What to do
Output every record below precisely as it is written.

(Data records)
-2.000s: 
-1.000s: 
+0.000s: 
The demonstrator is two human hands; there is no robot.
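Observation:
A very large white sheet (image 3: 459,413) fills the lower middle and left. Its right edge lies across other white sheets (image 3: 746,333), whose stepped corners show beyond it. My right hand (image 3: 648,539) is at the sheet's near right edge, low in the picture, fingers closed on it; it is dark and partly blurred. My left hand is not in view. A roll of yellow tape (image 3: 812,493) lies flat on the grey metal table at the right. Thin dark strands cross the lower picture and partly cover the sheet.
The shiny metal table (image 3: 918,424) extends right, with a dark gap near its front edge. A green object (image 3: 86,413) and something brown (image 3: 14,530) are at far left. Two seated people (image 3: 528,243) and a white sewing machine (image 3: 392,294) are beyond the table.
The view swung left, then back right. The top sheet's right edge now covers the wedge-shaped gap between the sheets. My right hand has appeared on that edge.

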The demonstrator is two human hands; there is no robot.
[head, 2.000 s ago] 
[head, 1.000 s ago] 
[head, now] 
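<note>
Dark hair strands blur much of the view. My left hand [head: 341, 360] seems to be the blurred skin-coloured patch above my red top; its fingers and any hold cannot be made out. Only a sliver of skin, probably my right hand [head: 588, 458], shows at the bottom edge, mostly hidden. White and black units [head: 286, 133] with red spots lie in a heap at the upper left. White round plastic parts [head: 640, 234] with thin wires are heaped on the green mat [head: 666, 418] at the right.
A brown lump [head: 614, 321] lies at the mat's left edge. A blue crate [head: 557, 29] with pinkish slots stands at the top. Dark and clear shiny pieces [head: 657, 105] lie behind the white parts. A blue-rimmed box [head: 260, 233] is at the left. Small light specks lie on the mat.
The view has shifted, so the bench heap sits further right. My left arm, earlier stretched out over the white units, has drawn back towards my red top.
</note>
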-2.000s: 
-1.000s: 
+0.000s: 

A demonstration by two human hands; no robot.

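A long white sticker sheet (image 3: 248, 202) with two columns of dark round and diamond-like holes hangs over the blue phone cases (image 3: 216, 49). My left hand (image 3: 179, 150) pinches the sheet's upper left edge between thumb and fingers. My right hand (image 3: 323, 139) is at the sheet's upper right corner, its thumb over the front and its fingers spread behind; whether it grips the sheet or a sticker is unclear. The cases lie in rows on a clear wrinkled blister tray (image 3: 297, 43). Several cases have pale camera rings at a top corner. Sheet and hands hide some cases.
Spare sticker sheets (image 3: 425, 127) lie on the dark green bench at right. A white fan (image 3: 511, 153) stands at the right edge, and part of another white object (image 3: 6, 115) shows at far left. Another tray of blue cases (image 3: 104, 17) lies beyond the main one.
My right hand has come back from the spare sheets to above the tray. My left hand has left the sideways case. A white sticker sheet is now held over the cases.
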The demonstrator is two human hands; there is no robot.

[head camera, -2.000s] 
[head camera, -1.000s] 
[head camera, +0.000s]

Answer to the exercise
-2.000s: 
-1.000s: 
+0.000s: 
The demonstrator is two human hands; there is no robot.
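Observation:
A very large white sheet (image 3: 459,413) fills the lower middle and left. Its right edge lies across other white sheets (image 3: 746,333), whose stepped corners show beyond it. My right hand (image 3: 648,539) is at the sheet's near right edge, low in the picture, fingers closed on it; it is dark and partly blurred. My left hand is not in view. A roll of yellow tape (image 3: 812,493) lies flat on the grey metal table at the right. Thin dark strands cross the lower picture and partly cover the sheet.
The shiny metal table (image 3: 918,424) extends right, with a dark gap near its front edge. A green object (image 3: 86,413) and something brown (image 3: 14,530) are at far left. Two seated people (image 3: 528,243) and a white sewing machine (image 3: 392,294) are beyond the table.
The view swung left, then back right. The top sheet's right edge now covers the wedge-shaped gap between the sheets. My right hand has appeared on that edge.
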
The demonstrator is two human hands; there is no robot.
[head, 2.000 s ago] 
[head, 1.000 s ago] 
[head, now] 
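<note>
Dark hair strands blur much of the view. My left hand [head: 341, 360] seems to be the blurred skin-coloured patch above my red top; its fingers and any hold cannot be made out. Only a sliver of skin, probably my right hand [head: 588, 458], shows at the bottom edge, mostly hidden. White and black units [head: 286, 133] with red spots lie in a heap at the upper left. White round plastic parts [head: 640, 234] with thin wires are heaped on the green mat [head: 666, 418] at the right.
A brown lump [head: 614, 321] lies at the mat's left edge. A blue crate [head: 557, 29] with pinkish slots stands at the top. Dark and clear shiny pieces [head: 657, 105] lie behind the white parts. A blue-rimmed box [head: 260, 233] is at the left. Small light specks lie on the mat.
The view has shifted, so the bench heap sits further right. My left arm, earlier stretched out over the white units, has drawn back towards my red top.
</note>
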-2.000s: 
-1.000s: 
+0.000s: 

A demonstration by two human hands; no robot.

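A long white sticker sheet (image 3: 248, 202) with two columns of dark round and diamond-like holes hangs over the blue phone cases (image 3: 216, 49). My left hand (image 3: 179, 150) pinches the sheet's upper left edge between thumb and fingers. My right hand (image 3: 323, 139) is at the sheet's upper right corner, its thumb over the front and its fingers spread behind; whether it grips the sheet or a sticker is unclear. The cases lie in rows on a clear wrinkled blister tray (image 3: 297, 43). Several cases have pale camera rings at a top corner. Sheet and hands hide some cases.
Spare sticker sheets (image 3: 425, 127) lie on the dark green bench at right. A white fan (image 3: 511, 153) stands at the right edge, and part of another white object (image 3: 6, 115) shows at far left. Another tray of blue cases (image 3: 104, 17) lies beyond the main one.
My right hand has come back from the spare sheets to above the tray. My left hand has left the sideways case. A white sticker sheet is now held over the cases.
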The demonstrator is two human hands; there is no robot.

[head camera, -2.000s] 
[head camera, -1.000s] 
[head camera, +0.000s]

Work on this exercise is now finished.